**What to produce**
Starting at the line with "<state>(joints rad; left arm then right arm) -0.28", repeat every line exactly until the records end, including the last one.
[Information supplied]
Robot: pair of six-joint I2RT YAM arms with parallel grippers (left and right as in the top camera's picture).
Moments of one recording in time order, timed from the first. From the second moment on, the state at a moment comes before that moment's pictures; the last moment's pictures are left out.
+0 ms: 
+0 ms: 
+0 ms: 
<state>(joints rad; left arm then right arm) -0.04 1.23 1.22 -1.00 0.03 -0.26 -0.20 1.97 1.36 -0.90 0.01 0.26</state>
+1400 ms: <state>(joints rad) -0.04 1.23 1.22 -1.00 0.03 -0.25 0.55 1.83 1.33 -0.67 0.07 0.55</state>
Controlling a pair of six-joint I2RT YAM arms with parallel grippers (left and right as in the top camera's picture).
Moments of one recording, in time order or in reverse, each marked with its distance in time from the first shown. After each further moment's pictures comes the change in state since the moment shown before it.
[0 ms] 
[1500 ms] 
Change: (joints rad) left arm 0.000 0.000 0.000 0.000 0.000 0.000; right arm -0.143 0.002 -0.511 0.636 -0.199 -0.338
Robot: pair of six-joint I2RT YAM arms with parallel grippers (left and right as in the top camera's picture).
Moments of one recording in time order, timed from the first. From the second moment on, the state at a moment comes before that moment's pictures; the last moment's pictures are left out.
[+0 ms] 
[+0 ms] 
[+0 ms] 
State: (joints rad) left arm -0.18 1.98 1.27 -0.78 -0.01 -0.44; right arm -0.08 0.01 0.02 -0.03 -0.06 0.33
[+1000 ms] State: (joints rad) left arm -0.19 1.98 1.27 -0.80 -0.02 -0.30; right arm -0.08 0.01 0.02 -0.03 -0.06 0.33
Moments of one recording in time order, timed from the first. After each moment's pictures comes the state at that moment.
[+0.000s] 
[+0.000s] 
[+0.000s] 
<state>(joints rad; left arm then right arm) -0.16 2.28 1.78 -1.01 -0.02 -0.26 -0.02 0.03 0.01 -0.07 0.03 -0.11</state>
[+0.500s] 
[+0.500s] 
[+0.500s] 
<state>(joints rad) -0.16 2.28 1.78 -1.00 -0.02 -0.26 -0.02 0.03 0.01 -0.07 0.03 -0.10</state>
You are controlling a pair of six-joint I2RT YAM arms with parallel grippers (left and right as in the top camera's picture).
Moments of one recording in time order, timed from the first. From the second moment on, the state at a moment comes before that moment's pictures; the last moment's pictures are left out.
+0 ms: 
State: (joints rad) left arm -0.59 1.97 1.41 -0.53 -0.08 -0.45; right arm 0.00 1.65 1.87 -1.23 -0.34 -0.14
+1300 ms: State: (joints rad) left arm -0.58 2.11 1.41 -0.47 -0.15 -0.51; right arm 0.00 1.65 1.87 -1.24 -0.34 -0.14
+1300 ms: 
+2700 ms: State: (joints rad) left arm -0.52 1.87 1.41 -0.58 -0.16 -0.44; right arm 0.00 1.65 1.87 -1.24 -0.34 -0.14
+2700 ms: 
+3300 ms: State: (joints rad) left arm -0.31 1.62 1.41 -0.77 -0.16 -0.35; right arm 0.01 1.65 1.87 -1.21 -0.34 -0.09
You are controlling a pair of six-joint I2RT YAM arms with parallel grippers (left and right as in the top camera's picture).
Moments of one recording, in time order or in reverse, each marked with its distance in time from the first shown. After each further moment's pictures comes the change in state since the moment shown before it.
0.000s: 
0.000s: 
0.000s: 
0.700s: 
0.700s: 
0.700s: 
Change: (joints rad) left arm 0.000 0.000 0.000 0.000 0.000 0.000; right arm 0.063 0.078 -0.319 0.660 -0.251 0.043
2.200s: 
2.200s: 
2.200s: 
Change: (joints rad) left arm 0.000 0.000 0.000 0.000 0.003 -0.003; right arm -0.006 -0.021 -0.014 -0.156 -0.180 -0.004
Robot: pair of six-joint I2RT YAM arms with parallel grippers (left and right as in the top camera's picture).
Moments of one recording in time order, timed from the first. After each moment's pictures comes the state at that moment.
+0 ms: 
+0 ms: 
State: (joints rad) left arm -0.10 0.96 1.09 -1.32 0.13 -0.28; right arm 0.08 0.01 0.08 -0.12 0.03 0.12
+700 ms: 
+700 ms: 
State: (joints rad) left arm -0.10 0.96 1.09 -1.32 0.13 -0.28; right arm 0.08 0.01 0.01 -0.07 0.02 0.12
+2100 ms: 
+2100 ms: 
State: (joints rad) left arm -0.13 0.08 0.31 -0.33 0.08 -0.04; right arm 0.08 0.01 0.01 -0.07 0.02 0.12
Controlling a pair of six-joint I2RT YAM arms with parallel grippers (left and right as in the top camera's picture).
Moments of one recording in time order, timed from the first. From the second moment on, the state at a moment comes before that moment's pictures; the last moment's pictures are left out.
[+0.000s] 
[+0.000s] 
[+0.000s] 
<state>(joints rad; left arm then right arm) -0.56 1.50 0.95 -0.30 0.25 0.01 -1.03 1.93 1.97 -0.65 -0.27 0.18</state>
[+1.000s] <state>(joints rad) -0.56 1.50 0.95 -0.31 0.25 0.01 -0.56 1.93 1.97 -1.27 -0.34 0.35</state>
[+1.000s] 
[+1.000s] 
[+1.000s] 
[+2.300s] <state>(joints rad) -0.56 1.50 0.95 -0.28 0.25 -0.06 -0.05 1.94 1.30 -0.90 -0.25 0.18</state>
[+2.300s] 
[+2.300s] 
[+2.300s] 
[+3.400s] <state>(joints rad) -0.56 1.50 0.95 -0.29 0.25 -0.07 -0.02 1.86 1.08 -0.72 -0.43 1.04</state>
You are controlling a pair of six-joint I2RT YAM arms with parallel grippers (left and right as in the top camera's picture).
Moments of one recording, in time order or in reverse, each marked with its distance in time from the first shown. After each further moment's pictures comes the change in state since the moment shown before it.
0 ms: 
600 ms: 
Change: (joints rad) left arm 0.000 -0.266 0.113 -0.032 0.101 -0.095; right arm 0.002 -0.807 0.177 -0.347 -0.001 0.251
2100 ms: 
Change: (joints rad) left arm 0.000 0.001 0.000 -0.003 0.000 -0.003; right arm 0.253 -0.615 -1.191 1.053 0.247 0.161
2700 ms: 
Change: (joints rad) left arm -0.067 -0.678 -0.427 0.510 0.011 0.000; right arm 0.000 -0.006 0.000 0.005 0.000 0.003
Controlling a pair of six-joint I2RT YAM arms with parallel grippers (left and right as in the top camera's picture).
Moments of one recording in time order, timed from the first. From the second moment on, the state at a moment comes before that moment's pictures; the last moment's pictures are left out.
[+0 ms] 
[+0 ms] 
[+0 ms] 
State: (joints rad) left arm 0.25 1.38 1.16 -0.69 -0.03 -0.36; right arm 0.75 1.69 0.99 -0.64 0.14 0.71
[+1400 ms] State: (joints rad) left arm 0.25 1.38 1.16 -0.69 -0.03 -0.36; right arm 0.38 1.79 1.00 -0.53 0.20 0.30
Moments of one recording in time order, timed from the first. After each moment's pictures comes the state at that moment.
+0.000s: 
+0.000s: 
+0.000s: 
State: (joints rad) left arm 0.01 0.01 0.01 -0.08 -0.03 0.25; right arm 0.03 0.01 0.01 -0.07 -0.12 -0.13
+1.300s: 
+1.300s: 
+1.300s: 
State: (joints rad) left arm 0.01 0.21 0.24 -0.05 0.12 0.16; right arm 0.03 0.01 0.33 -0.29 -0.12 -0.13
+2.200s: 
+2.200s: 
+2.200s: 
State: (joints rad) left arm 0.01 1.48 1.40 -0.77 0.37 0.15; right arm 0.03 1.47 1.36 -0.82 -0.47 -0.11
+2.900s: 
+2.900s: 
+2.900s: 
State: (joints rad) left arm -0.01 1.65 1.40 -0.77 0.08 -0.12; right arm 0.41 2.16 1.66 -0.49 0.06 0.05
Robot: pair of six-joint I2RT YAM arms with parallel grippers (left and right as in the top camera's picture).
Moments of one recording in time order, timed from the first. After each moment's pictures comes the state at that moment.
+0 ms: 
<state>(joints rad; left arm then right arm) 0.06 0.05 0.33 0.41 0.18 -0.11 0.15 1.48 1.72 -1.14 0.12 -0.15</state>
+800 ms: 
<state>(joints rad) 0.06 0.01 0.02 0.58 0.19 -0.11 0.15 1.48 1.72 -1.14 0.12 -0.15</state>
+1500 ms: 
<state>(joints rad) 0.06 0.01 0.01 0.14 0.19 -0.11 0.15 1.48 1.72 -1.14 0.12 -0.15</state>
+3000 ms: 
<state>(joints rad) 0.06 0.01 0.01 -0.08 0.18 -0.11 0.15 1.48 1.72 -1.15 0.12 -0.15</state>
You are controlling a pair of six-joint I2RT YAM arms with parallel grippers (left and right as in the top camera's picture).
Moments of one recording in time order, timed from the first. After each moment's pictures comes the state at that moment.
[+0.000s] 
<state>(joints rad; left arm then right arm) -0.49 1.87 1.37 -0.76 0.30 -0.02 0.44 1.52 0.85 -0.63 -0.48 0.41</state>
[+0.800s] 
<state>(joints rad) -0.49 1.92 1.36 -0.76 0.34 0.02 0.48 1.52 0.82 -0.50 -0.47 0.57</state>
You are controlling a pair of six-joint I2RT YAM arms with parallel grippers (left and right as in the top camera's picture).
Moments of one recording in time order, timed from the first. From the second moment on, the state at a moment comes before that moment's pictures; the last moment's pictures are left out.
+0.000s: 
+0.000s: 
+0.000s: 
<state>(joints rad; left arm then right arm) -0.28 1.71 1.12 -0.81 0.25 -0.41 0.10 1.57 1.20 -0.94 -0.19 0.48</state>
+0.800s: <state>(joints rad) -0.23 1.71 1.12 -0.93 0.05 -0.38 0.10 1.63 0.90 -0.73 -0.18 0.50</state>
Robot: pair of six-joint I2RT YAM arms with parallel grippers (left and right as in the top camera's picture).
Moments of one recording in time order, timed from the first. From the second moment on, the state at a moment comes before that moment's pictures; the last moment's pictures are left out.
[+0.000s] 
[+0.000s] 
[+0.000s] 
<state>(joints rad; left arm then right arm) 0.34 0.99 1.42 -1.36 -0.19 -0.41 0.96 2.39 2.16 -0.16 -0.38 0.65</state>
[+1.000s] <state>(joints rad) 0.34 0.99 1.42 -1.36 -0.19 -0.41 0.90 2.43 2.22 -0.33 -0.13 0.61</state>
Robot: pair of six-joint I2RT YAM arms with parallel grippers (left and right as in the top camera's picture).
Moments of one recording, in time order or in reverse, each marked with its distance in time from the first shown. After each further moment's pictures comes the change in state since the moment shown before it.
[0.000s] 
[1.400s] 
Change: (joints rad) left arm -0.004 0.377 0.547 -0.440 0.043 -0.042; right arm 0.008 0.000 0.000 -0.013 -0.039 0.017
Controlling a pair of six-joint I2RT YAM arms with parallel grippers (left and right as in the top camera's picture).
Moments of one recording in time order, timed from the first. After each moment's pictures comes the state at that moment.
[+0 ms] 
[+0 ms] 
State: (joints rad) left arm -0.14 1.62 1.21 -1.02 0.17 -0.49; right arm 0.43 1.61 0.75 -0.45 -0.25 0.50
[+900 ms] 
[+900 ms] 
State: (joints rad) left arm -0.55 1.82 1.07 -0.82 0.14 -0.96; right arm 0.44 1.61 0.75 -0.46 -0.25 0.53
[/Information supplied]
**Completed task**
<state>(joints rad; left arm then right arm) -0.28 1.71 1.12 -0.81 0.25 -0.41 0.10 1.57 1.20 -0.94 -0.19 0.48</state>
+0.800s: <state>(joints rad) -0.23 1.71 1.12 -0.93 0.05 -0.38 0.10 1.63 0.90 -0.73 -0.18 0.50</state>
Robot: pair of six-joint I2RT YAM arms with parallel grippers (left and right as in the top camera's picture).
Moments of one recording in time order, timed from the first. From the second moment on, the state at a moment comes before that moment's pictures; the last moment's pictures are left out.
[+0.000s] 
[+0.000s] 
[+0.000s] 
<state>(joints rad; left arm then right arm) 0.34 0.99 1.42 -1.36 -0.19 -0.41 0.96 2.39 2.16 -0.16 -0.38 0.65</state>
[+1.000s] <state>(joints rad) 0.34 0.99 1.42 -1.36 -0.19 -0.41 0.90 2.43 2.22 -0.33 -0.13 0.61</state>
Robot: pair of six-joint I2RT YAM arms with parallel grippers (left and right as in the top camera's picture).
Moments of one recording, in time order or in reverse, each marked with its distance in time from the first shown. After each further moment's pictures comes the change in state since the moment shown before it.
[0.000s] 
[1.400s] 
Change: (joints rad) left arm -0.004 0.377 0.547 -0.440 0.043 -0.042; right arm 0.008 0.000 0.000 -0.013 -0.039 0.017
Controlling a pair of six-joint I2RT YAM arms with parallel grippers (left and right as in the top camera's picture).
Moments of one recording in time order, timed from the first. After each moment's pictures comes the state at that moment.
[+0 ms] 
[+0 ms] 
State: (joints rad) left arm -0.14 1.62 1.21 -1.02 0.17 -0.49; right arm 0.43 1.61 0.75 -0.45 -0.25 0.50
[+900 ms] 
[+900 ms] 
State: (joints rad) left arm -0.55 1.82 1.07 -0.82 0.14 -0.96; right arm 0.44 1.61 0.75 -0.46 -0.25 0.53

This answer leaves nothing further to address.